»»

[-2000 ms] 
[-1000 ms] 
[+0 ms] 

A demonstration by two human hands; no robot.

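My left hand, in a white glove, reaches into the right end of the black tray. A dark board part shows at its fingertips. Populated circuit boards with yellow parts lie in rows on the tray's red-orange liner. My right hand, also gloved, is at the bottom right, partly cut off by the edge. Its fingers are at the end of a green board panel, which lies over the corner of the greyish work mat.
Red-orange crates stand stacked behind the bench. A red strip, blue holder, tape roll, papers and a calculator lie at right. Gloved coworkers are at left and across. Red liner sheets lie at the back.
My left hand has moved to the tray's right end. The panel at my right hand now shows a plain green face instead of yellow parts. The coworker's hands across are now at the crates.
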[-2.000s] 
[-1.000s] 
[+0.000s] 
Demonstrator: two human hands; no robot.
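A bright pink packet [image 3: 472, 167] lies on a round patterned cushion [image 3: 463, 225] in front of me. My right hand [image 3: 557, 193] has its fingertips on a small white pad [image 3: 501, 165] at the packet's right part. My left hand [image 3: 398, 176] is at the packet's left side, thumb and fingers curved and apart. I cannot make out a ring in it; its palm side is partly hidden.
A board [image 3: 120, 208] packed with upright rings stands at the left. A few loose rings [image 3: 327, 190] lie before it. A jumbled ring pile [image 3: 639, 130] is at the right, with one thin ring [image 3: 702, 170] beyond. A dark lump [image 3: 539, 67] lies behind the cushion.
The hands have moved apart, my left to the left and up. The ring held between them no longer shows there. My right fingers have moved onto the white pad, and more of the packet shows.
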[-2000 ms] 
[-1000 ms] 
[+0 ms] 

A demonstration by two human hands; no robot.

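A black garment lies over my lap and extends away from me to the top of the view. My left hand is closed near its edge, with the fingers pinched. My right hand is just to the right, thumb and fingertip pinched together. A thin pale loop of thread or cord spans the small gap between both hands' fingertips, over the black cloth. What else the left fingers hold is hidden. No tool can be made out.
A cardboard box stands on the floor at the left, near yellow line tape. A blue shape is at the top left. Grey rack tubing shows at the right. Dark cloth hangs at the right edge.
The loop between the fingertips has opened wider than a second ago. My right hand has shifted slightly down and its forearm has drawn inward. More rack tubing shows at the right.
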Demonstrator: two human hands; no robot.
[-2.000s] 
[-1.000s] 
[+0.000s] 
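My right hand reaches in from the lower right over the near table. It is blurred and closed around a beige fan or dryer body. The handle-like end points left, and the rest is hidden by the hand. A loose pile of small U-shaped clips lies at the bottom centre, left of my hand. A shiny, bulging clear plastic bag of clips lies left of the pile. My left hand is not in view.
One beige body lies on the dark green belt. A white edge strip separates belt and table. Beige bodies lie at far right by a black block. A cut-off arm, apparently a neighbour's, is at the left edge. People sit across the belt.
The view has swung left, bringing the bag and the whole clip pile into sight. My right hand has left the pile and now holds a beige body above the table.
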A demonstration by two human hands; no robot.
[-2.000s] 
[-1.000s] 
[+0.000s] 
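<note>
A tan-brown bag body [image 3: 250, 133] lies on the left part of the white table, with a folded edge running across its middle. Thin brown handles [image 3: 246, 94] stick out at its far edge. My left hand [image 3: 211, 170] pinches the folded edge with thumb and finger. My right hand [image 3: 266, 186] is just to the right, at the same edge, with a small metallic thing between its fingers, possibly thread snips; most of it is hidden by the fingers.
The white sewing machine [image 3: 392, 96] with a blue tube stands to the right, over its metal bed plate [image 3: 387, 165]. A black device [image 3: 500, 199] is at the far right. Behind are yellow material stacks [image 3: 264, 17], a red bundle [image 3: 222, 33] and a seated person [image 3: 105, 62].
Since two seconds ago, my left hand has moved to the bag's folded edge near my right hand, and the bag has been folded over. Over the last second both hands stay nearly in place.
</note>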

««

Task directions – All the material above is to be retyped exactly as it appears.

Your response –
[-2000 ms] 
[-1000 ms] 
[+0 ms] 

A demonstration by two human hands; no robot.

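My left hand, in a white glove, reaches into the right end of the black tray. A dark board part shows at its fingertips. Populated circuit boards with yellow parts lie in rows on the tray's red-orange liner. My right hand, also gloved, is at the bottom right, partly cut off by the edge. Its fingers are at the end of a green board panel, which lies over the corner of the greyish work mat.
Red-orange crates stand stacked behind the bench. A red strip, blue holder, tape roll, papers and a calculator lie at right. Gloved coworkers are at left and across. Red liner sheets lie at the back.
My left hand has moved to the tray's right end. The panel at my right hand now shows a plain green face instead of yellow parts. The coworker's hands across are now at the crates.
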[-2.000s] 
[-1.000s] 
[+0.000s] 
Demonstrator: two human hands; no robot.
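A bright pink packet [image 3: 472, 167] lies on a round patterned cushion [image 3: 463, 225] in front of me. My right hand [image 3: 557, 193] has its fingertips on a small white pad [image 3: 501, 165] at the packet's right part. My left hand [image 3: 398, 176] is at the packet's left side, thumb and fingers curved and apart. I cannot make out a ring in it; its palm side is partly hidden.
A board [image 3: 120, 208] packed with upright rings stands at the left. A few loose rings [image 3: 327, 190] lie before it. A jumbled ring pile [image 3: 639, 130] is at the right, with one thin ring [image 3: 702, 170] beyond. A dark lump [image 3: 539, 67] lies behind the cushion.
The hands have moved apart, my left to the left and up. The ring held between them no longer shows there. My right fingers have moved onto the white pad, and more of the packet shows.
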[-2000 ms] 
[-1000 ms] 
[+0 ms] 

A demonstration by two human hands; no robot.

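A black garment lies over my lap and extends away from me to the top of the view. My left hand is closed near its edge, with the fingers pinched. My right hand is just to the right, thumb and fingertip pinched together. A thin pale loop of thread or cord spans the small gap between both hands' fingertips, over the black cloth. What else the left fingers hold is hidden. No tool can be made out.
A cardboard box stands on the floor at the left, near yellow line tape. A blue shape is at the top left. Grey rack tubing shows at the right. Dark cloth hangs at the right edge.
The loop between the fingertips has opened wider than a second ago. My right hand has shifted slightly down and its forearm has drawn inward. More rack tubing shows at the right.
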Demonstrator: two human hands; no robot.
[-2.000s] 
[-1.000s] 
[+0.000s] 
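My right hand reaches in from the lower right over the near table. It is blurred and closed around a beige fan or dryer body. The handle-like end points left, and the rest is hidden by the hand. A loose pile of small U-shaped clips lies at the bottom centre, left of my hand. A shiny, bulging clear plastic bag of clips lies left of the pile. My left hand is not in view.
One beige body lies on the dark green belt. A white edge strip separates belt and table. Beige bodies lie at far right by a black block. A cut-off arm, apparently a neighbour's, is at the left edge. People sit across the belt.
The view has swung left, bringing the bag and the whole clip pile into sight. My right hand has left the pile and now holds a beige body above the table.
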A demonstration by two human hands; no robot.
[-2.000s] 
[-1.000s] 
[+0.000s] 
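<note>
A tan-brown bag body [image 3: 250, 133] lies on the left part of the white table, with a folded edge running across its middle. Thin brown handles [image 3: 246, 94] stick out at its far edge. My left hand [image 3: 211, 170] pinches the folded edge with thumb and finger. My right hand [image 3: 266, 186] is just to the right, at the same edge, with a small metallic thing between its fingers, possibly thread snips; most of it is hidden by the fingers.
The white sewing machine [image 3: 392, 96] with a blue tube stands to the right, over its metal bed plate [image 3: 387, 165]. A black device [image 3: 500, 199] is at the far right. Behind are yellow material stacks [image 3: 264, 17], a red bundle [image 3: 222, 33] and a seated person [image 3: 105, 62].
Since two seconds ago, my left hand has moved to the bag's folded edge near my right hand, and the bag has been folded over. Over the last second both hands stay nearly in place.
</note>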

This response contains the complete answer.